Let z be a real number. Find all solutions of the following integral equation: \(f(x)=e^x+z \int_0^1 e^{x-y} f(y)\,dy\) for 0≤x≤1.

The best solution was submitted by Gee Won Suh (서기원), 2009학번. Congratulations!

Here is his Solution of Problem 2010-11.

Alternative solutions were submitted by 최홍석 (화학과 2006학번, +3), 정성구 (수리과학과 2007학번, +3).

Let  M_n×n be the space of real n×n matrices, regarded as a metric space with the distance function

\(\displaystyle d(A,B)=\sum_{i,j} |a_{ij}-b_{ij}|\)

for A=(a_ij) and B=(b_ij).
Prove that \(\{A\in M_{n\times n}: A^m=0 \text{ for some positive integer }m\}\) is a closed set.

The best solution was submitted by Gee Won Suh (서기원), 2009학번. Congratulations!

Here is his Solution of Problem 2010-10.

Alternative solutions were submitted by 정성구 (수리과학과 2007학번, +3), 김치헌 (수리과학과 2006학번, +3), 강동엽 (2009학번, +2).

Let M>0 be a real number. Prove that there exists N so that if n>N, then all the roots of \(f_n(z)=1+\frac{1}{z}+\frac1{{2!}z^2}+\cdots+\frac{1}{n!z^n}\) are in the disk |z|<M on the complex plane.

The best solution was submitted by Jeong, Seong Gu (정성구), 수리과학과 2007학번. Congratulations!

Here is his Solution of Problem 2010-9.

Alternative solutions were submitted by 최홍석(화학과 2006학번, +3), 김호진(2009학번, +3), 김치헌 (수리과학과 2006학번, +3).

Prove that \(\displaystyle \sum_{m=0}^n \sum_{i=0}^m \binom{n}{m} \binom{m}{i}^3=\sum_{m=0}^n \binom{2m}{m} \binom{n}{m}^2\).

The best solution was submitted by Chiheon Kim(김치헌), 수리과학과 2006학번. Congratulations!

Here is his Solution of Problem 2010-6.

Let S be the set of non-zero real numbers x such that there is exactly one 0-1 sequence {an} satisfying \(\displaystyle \sum_{n=1}^\infty a_n x^{-n}=1\). Prove that there is a one-to-one function from the set of all real numbers to S.

The best solution was submitted by Jeong, Seong Gu (정성구), 수리과학과 2007학번. Congratulations!

Here is his Solution of Problem 2010-7.

Find the set of all rational numbers x such that 1, cos πx, and sin πx are linearly dependent over rational field Q.

The best solution was submitted by Chiheon Kim(김치헌), 수리과학과 2006학번. Congratulations!

Here is his Solution of Problem 2010-5.

An alternative solution was submitted by 정성구 (수리과학과 2007학번, +3), 임재원 (2009학번, +2). One incorrect solution was submitted.

Let n, k be positive integers.
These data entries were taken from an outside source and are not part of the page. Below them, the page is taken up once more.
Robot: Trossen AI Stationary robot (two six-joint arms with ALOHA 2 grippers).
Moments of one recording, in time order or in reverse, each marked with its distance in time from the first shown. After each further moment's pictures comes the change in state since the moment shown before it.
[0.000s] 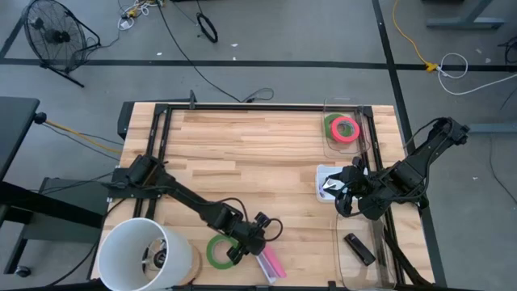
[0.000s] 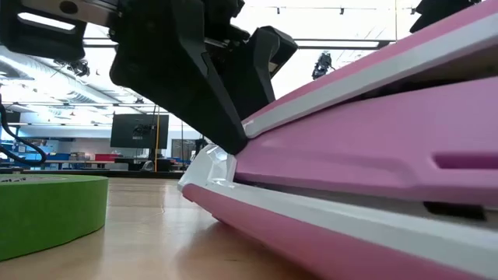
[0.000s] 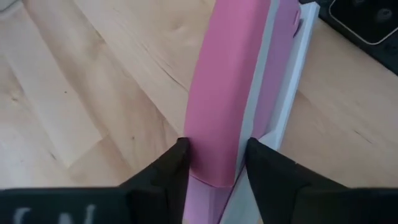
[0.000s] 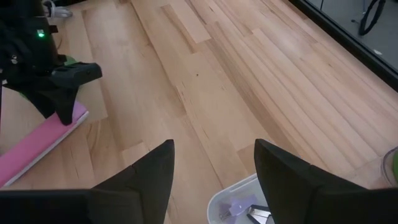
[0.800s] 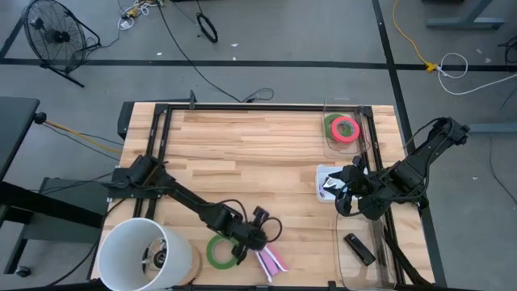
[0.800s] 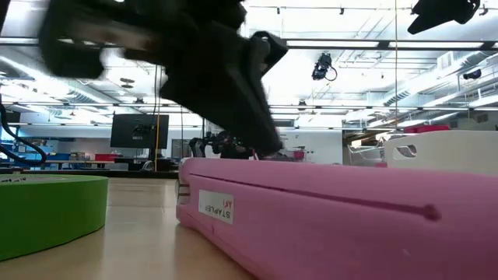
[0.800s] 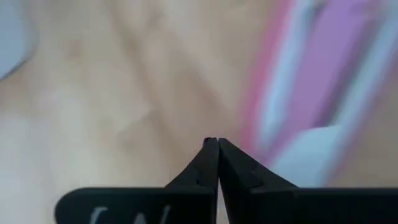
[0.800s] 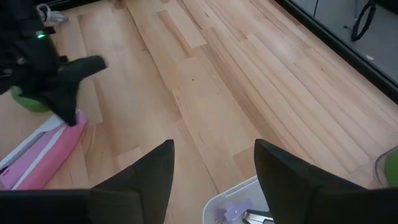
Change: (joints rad) left arm 0.011 -0.004 0.006 0.001 -0.203 -0.078; right arm 0.000 0.000 0.000 -0.003 0.027 -0.003
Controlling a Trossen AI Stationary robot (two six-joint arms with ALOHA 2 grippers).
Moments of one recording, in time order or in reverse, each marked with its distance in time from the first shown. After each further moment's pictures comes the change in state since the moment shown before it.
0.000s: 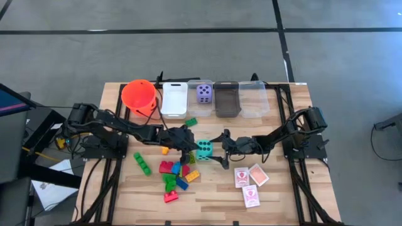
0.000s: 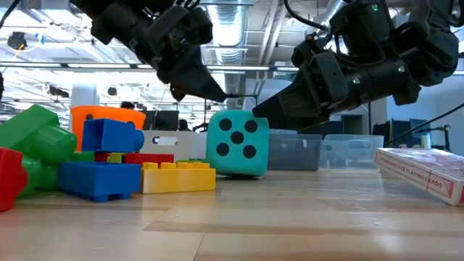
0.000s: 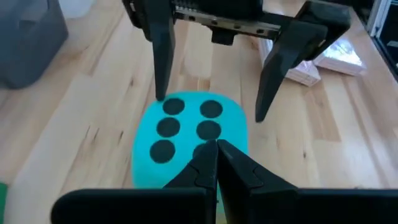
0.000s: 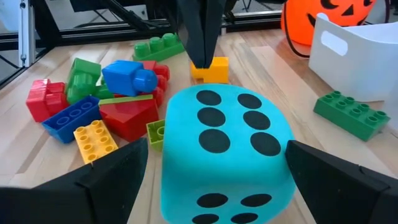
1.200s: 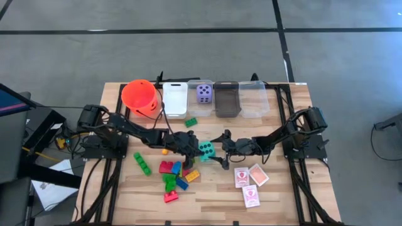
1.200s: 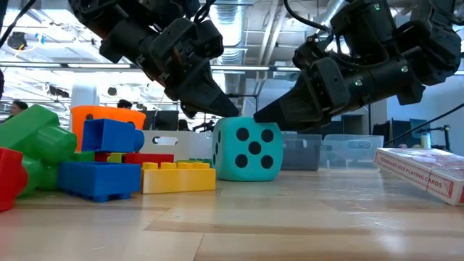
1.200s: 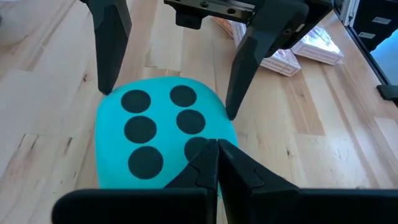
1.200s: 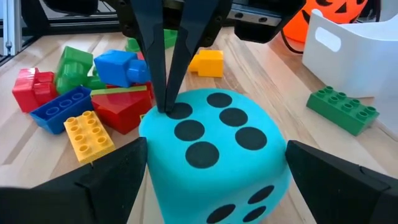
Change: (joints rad) left arm -0.014 0.136 0.001 0.141 0.105 0.002; right arm 0.002 0.001 0.000 -0.035 0.055 -0.023
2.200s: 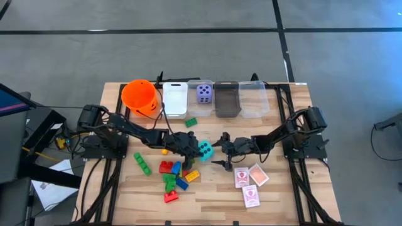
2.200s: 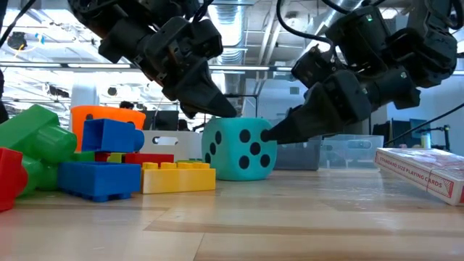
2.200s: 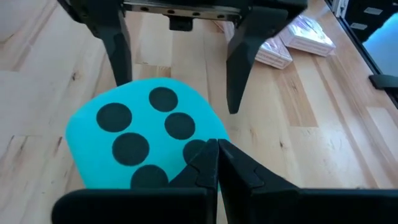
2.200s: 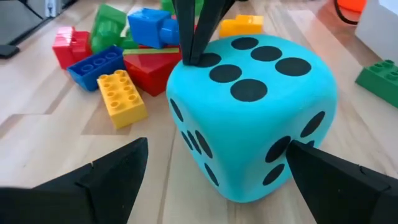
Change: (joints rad) left arm 0.001 0.000 -0.001 -0.018 0.010 0.025; right arm -0.003 0.002 -0.003 -0.066 -0.203 -0.026
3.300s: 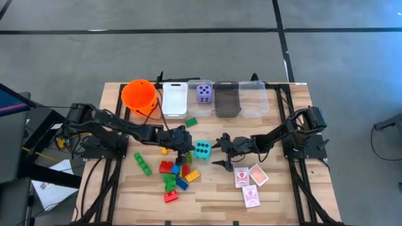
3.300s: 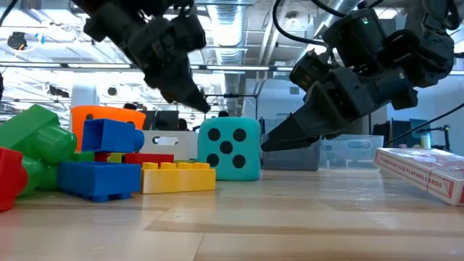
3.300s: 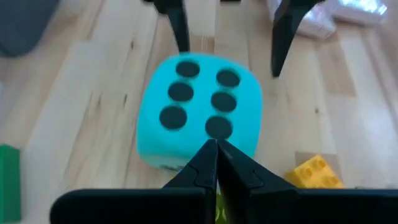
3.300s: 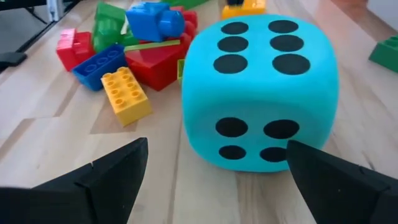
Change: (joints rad) left arm 0.011 -0.154 -0.002 -0.268 -0.113 0.020; right arm -0.019 -0.001 0.007 -0.040 -0.019 0.082
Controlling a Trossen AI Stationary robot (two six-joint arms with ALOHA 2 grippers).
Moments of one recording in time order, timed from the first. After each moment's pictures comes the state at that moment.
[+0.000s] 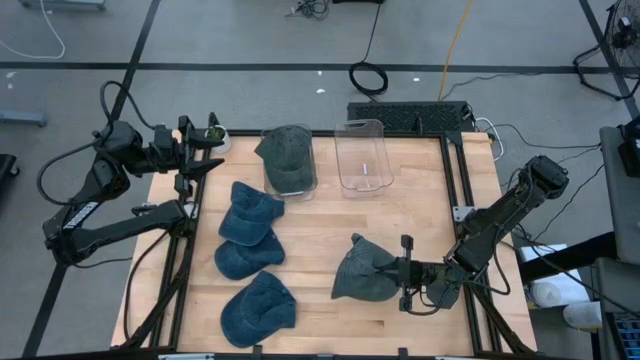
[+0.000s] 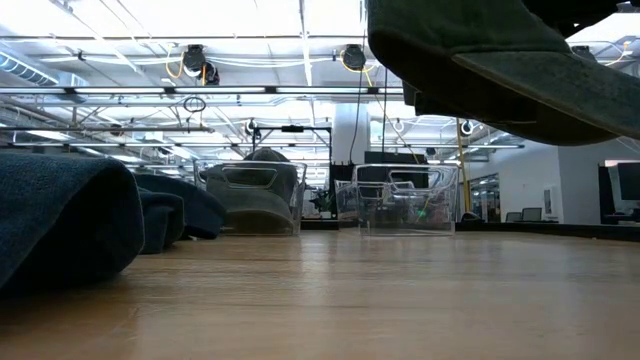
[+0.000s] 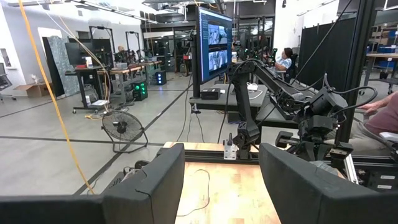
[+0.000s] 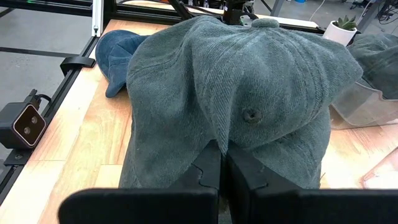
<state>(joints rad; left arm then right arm) 0.64 0.54 0.93 -0.34 0.52 0.02 0.79 1.30 0.74 -0.07 0.81 0.38</state>
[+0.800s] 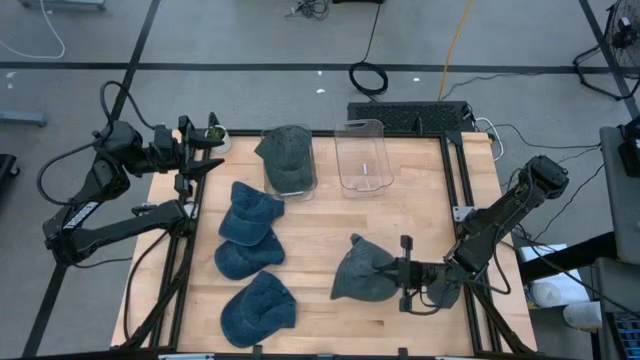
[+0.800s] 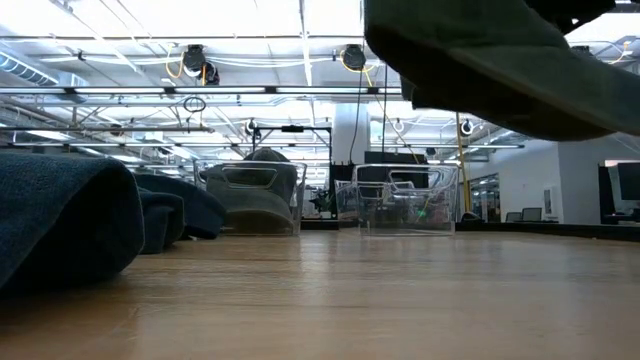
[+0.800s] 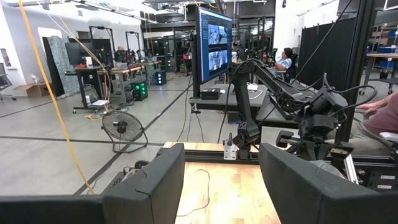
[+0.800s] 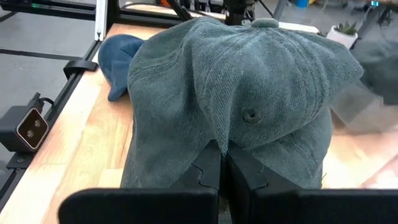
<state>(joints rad) 0.64 0.54 0.93 -0.34 0.52 0.02 0.79 1.30 0.74 -0.05 0.81 0.36</state>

Prove that \(\sum_{i=1}^n k^{\gcd(i,n)}\) is divisible by n.

The best solution was submitted by Chiheon Kim(김치헌), 수리과학과 2006학번. Congratulations!

Here is his Solution of Problem 2010-4.

Alternative solutions were submitted by 정성구 (수리과학과 2007학번, +3), Prach Siriviriyakul (2009학번, +3), 라준현 (수리과학과 2008학번, +3), 서기원 (2009학번, +3), 강동엽 (2009학번, +3), 임재원 (2009학번, +2).

Evaluate the following sum

\(\displaystyle\sum_{m=1}^\infty \sum_{\substack{n\ge 1\\ (m,n)=1}} \frac{x^{m-1}y^{n-1}}{1-x^m y^n}\)

when |x|, |y|<1.

(We write (m,n) to denote the g.c.d of m and n.)

The best solution was submitted by Hojin Kim (김호진, 2009학번). Congratulations!

Here is his Solution of Problem 2010-3.

Alternative solutions were submitted by 정성구 (수리과학과 2007학번, +3), 임재원 (2009학번, +3), Prach Siriviriyakul (2009학번, +3), 서기원 (2009학번, +3), 김치헌 (수리과학과 2006학번, +2).

The problem had a slight problem when xy=0; It is necessary to assume 0⁰=1.

Let A=(aij) be an n×n matrix of complex numbers such that \(\displaystyle\sum_{j=1}^n |a_{ij}|<1\) for each i. Prove that I-A is nonsingular.

The best solution was submitted by  Sung-Min Kwon (권성민), 2009학번. Congratulations!

Here is his Solution of Problem 2010-2.

Alternative solutions were submitted by 라준현 (수리과학과 2008학번, +3), 서기원 (2009학번, +3), 임재원 (2009학번, +3), 정성구 (수리과학과 2007학번, +3).